§ **Aim of the task**: Please set down the data again exactly, minus the pictures.

§ **Data**:
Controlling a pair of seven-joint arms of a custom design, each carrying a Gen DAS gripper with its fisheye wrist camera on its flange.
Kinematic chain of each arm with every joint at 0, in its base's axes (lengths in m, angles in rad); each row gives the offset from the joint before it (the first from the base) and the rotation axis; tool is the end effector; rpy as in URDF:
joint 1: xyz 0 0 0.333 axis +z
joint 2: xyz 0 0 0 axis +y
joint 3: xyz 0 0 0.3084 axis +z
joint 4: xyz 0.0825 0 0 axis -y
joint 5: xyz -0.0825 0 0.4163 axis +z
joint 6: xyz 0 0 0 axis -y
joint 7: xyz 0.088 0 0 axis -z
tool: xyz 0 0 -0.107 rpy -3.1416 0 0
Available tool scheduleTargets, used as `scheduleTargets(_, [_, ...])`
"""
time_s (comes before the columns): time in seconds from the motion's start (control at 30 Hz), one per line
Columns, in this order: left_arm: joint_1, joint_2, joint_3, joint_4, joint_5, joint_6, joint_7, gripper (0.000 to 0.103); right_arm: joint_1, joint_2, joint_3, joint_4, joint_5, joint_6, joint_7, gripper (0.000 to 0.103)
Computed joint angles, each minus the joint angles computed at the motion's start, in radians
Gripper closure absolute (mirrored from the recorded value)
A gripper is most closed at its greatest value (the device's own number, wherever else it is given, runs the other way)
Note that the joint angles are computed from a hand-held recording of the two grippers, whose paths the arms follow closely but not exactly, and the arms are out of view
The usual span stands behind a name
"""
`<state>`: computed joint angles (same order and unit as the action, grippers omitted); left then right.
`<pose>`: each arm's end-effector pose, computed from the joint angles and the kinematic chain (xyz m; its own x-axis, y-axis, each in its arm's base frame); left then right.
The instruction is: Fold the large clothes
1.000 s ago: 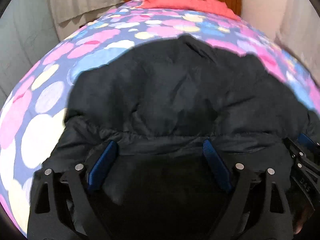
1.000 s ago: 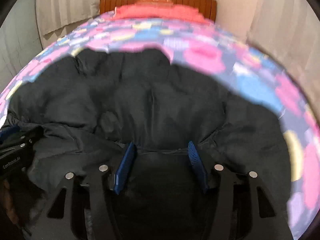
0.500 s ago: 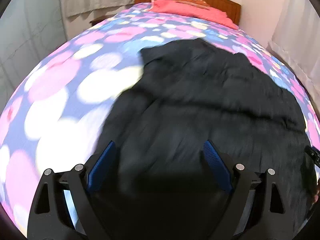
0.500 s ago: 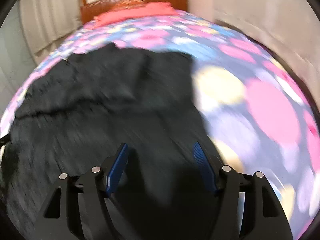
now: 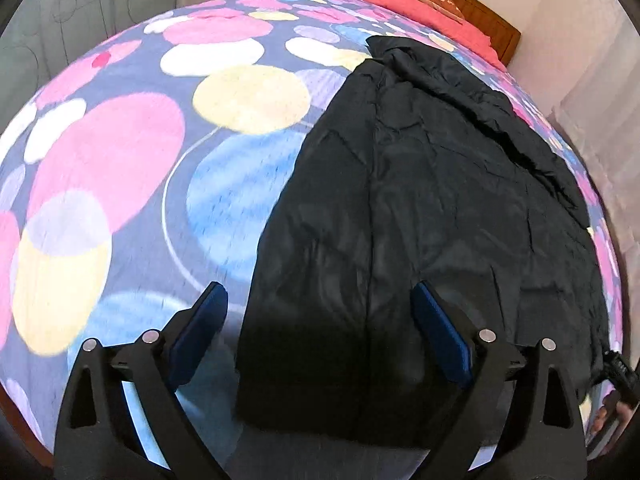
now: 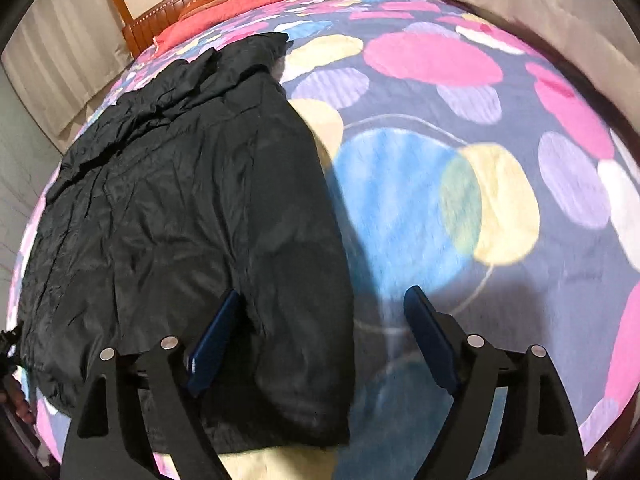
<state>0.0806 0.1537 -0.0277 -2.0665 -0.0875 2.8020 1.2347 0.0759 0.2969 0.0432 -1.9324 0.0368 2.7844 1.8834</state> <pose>0.6413 0.0386 0.3979 0.3728 -0.8936 0.2499 -0.7464 -0.4488 -0.4914 0.6756 0.0774 0.3698 -0.1710 -0.9644 -0.2016 -0.8362 0.2502 -0.4879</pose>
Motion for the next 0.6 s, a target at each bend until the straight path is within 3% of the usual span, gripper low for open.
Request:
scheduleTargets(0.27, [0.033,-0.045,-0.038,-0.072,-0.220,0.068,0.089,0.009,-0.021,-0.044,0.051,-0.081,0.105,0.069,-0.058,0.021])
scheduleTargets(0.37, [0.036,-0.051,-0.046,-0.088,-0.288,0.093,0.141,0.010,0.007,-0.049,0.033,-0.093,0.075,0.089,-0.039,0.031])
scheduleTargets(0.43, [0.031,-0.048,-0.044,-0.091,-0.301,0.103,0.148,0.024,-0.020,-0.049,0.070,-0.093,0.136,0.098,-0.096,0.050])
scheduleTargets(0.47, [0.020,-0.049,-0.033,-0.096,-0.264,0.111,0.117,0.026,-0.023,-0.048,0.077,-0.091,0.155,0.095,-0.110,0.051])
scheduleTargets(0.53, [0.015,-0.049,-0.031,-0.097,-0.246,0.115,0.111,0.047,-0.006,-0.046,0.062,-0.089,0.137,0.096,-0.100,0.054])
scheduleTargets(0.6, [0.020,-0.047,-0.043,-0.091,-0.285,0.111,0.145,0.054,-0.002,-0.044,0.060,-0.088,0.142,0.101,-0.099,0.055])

§ **Finished task**:
Controlling a pair of seven-joint arms of a custom design, each carrying a Gen DAS gripper with its fisheye wrist camera on its flange.
Kinematic chain of each arm with every joint at 0, in its base's axes (lengths in m, angles in rad); each row gives the offset from the joint before it (the first from the base) and the rotation axis; tool is the end effector; rpy as in URDF:
joint 1: xyz 0 0 0.333 axis +z
joint 2: xyz 0 0 0 axis +y
joint 3: xyz 0 0 0.3084 axis +z
joint 4: xyz 0.0825 0 0 axis -y
joint 5: xyz -0.0825 0 0.4163 axis +z
joint 6: xyz 0 0 0 axis -y
joint 7: xyz 0.088 0 0 axis -z
tool: xyz 0 0 -0.107 rpy -3.1416 0 0
Available tool scheduleTargets, used as `scheduleTargets(_, [_, ...])`
"""
time_s (comes before the columns): time in seconds from the motion's start (control at 30 Hz), one per line
Columns, in this order: left_arm: joint_1, joint_2, joint_3, joint_4, joint_5, joint_6, joint_7, gripper (0.000 to 0.103); right_arm: joint_1, joint_2, joint_3, joint_4, joint_5, joint_6, joint_7, gripper (0.000 to 0.103)
Computed joint angles, each minus the joint angles computed at the motion's start, in radians
Gripper closure absolute (mirrored from the recorded value)
A gripper is most closed at its greatest value (the device's own number, wherever else it is given, runs the other way)
Note that the joint angles are computed from a hand-held recording of the two grippers, whose paths the arms follow closely but not exactly, and the arms are out of view
The usual span stands behind a name
"""
`<state>`: computed joint angles (same order and unit as the action, grippers omitted); left then right.
`<pose>`: each arm's end-effector pose, computed from the joint angles and the kinematic chain (xyz m; its own x-axis, y-axis, each in its arm's base frame); left then right.
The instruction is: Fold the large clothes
1.000 s ago: 
1.000 s ago: 
0.500 s ago: 
0.500 s ago: 
now: 
now: 
<state>0.0806 0.1537 -0.0277 -2.0665 -0.0875 2.8020 1.2347 0.0759 0.2969 0.0432 -1.9324 0.0368 2.7844 1.8834</state> <pose>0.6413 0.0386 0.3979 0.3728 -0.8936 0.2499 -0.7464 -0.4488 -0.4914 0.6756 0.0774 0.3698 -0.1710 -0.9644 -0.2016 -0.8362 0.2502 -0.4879</pose>
Motion for the next 0.6 s, a target at each bend until the straight path is within 3% of the usual span, gripper low for open.
Request:
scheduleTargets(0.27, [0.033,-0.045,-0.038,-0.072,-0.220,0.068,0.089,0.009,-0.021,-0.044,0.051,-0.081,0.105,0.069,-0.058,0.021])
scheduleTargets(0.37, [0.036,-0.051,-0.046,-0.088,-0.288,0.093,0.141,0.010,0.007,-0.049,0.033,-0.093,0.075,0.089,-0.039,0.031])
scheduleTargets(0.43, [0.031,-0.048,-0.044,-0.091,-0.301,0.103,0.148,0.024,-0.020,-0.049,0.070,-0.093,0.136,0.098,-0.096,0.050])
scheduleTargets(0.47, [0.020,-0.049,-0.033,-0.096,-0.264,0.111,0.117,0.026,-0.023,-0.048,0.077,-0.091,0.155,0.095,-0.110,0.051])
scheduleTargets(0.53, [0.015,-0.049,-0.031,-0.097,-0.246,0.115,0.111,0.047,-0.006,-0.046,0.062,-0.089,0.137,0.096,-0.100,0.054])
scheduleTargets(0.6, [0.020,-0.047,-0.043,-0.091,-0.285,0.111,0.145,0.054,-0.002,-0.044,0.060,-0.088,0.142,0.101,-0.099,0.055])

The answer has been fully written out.